WHAT IS REQUIRED => From the data below, give the number of lines holding the word "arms", with nothing else added.

RECORDS =>
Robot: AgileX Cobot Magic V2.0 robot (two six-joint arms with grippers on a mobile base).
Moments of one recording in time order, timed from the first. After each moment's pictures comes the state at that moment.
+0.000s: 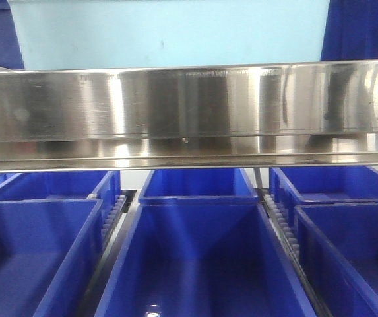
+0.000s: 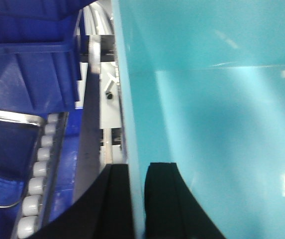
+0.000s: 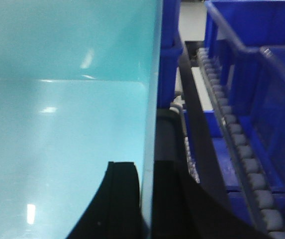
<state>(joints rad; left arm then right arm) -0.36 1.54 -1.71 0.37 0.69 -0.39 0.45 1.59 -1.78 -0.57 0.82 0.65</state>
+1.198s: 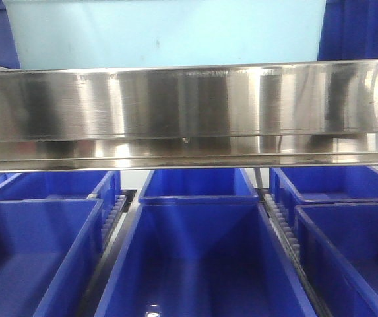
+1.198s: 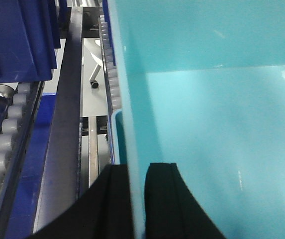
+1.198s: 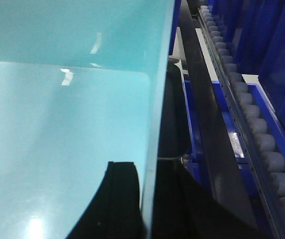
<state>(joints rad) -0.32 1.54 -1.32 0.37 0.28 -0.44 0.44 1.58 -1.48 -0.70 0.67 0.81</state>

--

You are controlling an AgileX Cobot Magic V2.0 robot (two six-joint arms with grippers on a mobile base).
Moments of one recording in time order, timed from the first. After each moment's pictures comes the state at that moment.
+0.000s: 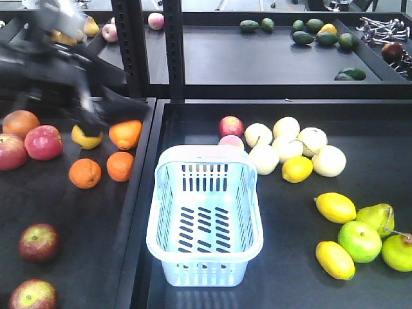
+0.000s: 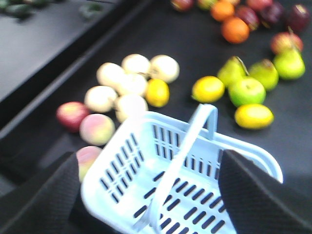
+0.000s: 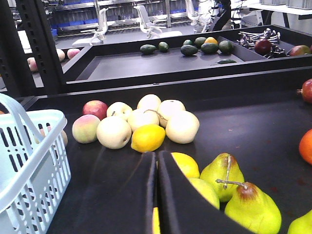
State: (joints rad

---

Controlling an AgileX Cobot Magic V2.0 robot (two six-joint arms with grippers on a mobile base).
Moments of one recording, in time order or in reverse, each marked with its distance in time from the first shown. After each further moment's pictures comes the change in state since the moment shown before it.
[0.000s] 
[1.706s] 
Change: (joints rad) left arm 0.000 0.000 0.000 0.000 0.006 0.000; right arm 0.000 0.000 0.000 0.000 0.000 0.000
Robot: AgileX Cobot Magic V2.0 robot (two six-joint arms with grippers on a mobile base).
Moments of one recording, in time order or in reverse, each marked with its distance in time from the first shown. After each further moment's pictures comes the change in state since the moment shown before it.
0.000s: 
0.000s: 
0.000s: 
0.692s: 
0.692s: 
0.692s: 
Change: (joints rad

EXERCISE SOLUTION => 4